On each side of the doorway are two large paintings by Francis Blackwell Mayer, who lived in Annapolis in the late nineteenth century. The one on the right depicts the Mass of Thanksgiving celebrated by the first settlers on St. Clement's Island in the Potomac River on 25 March 1634, an event remembered today in the annual Maryland Day celebration. The one on the left depicts Maryland's own tea party, which took place at Annapolis just ten months after the Boston Tea Party. The brig Peggy Stewart arrived in October 1774, carrying about 2000 pounds of tea from England. When local Sons of Liberty learned that the ship's owner had paid the hated tax on tea, they aroused the entire city. Fearing for the safety of his family, Stewart ran his ship aground and then set fire to it himself.

As you walk back toward the exit, when you cross the marble stripe in the floor you are moving from the 18th-century State House into the 20th-century addition. You will pass on your right a plaque honoring Matthew Henson, who was born in Charles County, Maryland in 1866. At the age of thirteen, Henson walked to Baltimore and got a job as a cabin boy on a sailing ship, whose captain taught him mathematics and navigation. Henson accompanied explorer Robert Peary on a trip to Nicaragua to find a route for a canal to the Pacific Ocean and on seven expeditions to the Arctic and polar regions. Henson was one of five men to accompany Peary on the final push to the North Pole in April 1909. Because Henson was in better physical condition, he broke a path for Peary and was thus the first to reach the Pole. Recognition of Henson's accomplishments came late in life, but before his death in 1955, he received a Congressional Medal, was awarded honorary degrees from Howard University and Morgan College, and became a member of the Explorers Club. Henson Bay in northwestern Arctic Canada is named after him.

The rooms on either side of the new section house the legislature, which meets each year beginning in January for ninety days. The room on the left is occupied by the 141 members of the House of Delegates and the room on the right by the 47 State Senators. When the legislature is not in session and the doors of these rooms are open, you can see four life-size portraits on the side walls of the Senate chamber that portray Maryland’s four signers of the Declaration of Independence. On the left wall are William Paca, three-term governor and a federal judge, and Thomas Stone, who was initially reluctant to take the bold step of declaring independence. On the right are Charles Carroll of Carrollton, the only Roman Catholic among the signers, and Samuel Chase, later a U.S. Supreme Court justice. Note also the Tiffany skylight in each chamber.

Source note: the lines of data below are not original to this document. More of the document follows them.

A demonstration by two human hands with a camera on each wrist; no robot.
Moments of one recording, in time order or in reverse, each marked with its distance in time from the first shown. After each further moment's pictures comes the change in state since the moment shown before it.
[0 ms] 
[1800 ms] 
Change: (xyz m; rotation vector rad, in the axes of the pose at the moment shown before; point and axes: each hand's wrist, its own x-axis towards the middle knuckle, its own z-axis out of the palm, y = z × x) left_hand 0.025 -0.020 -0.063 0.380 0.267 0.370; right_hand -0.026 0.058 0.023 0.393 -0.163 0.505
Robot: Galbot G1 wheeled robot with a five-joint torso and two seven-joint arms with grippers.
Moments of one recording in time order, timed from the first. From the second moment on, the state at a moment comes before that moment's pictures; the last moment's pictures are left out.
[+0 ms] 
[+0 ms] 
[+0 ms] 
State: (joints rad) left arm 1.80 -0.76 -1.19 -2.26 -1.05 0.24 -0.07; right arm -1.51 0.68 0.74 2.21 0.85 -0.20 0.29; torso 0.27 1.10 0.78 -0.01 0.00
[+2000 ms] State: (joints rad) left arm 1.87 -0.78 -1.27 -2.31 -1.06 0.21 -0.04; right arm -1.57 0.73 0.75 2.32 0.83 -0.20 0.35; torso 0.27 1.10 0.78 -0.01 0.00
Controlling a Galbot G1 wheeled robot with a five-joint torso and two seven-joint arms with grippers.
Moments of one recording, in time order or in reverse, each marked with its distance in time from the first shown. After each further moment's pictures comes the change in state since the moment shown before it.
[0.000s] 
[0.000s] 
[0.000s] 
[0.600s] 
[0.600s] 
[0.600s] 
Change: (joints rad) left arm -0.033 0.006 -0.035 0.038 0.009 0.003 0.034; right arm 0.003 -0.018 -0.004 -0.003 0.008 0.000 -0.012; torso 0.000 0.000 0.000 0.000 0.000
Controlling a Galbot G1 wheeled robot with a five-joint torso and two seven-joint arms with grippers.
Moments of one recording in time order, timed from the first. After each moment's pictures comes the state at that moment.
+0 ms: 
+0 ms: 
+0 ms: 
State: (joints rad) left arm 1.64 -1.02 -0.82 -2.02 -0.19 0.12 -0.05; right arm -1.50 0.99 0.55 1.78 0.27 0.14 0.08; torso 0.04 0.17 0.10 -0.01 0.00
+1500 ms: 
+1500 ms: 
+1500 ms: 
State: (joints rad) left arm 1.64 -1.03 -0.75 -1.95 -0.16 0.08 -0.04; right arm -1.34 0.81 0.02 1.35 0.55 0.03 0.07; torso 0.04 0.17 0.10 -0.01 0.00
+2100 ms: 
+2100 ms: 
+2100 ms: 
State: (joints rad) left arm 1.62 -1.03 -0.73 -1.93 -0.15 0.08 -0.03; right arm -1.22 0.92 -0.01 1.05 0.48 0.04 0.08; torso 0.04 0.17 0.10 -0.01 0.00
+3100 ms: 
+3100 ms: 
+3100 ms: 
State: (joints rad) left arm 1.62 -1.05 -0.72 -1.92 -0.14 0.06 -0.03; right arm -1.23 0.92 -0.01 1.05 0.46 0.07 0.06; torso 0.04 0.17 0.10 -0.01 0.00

As you exit the State House, to your left you can see the residence of Maryland’s governor and the spire of St. Anne’s Church beyond. These will be described more fully in the section that tours the Spa Creek side of town. The neo-Georgian buildings you see in front of you are various Maryland State offices built in the twentieth century. Directly in front of you is Lawyer’s Mall, which features sculptures celebrating the accomplishments of Thurgood Marshall (1908-1993). The central figure depicts Marshall as a young lawyer. Seated opposite him on one bench is the figure of Donald Gaines Murray. Marshall’s first major victory in the battle for school integration won Murray’s admission to the University of Maryland Law School. The other bench holds two schoolchildren to symbolize Marshall’s most significant legal victory: the decision in Brown v. The Board of Education of Topeka et al. declaring segregated public education unconstitutional. Marshall, who was born in Baltimore, received a law degree from Howard University in 1933. He worked as counsel for the NAACP from 1934 until 1961, was a judge on the 2nd Circuit Court of Appeals from 1961 to 1965, and served as solicitor general of the United States from 1965 to 1967. The first African American appointed to the Supreme Court, Marshall served from 1967 to 1991.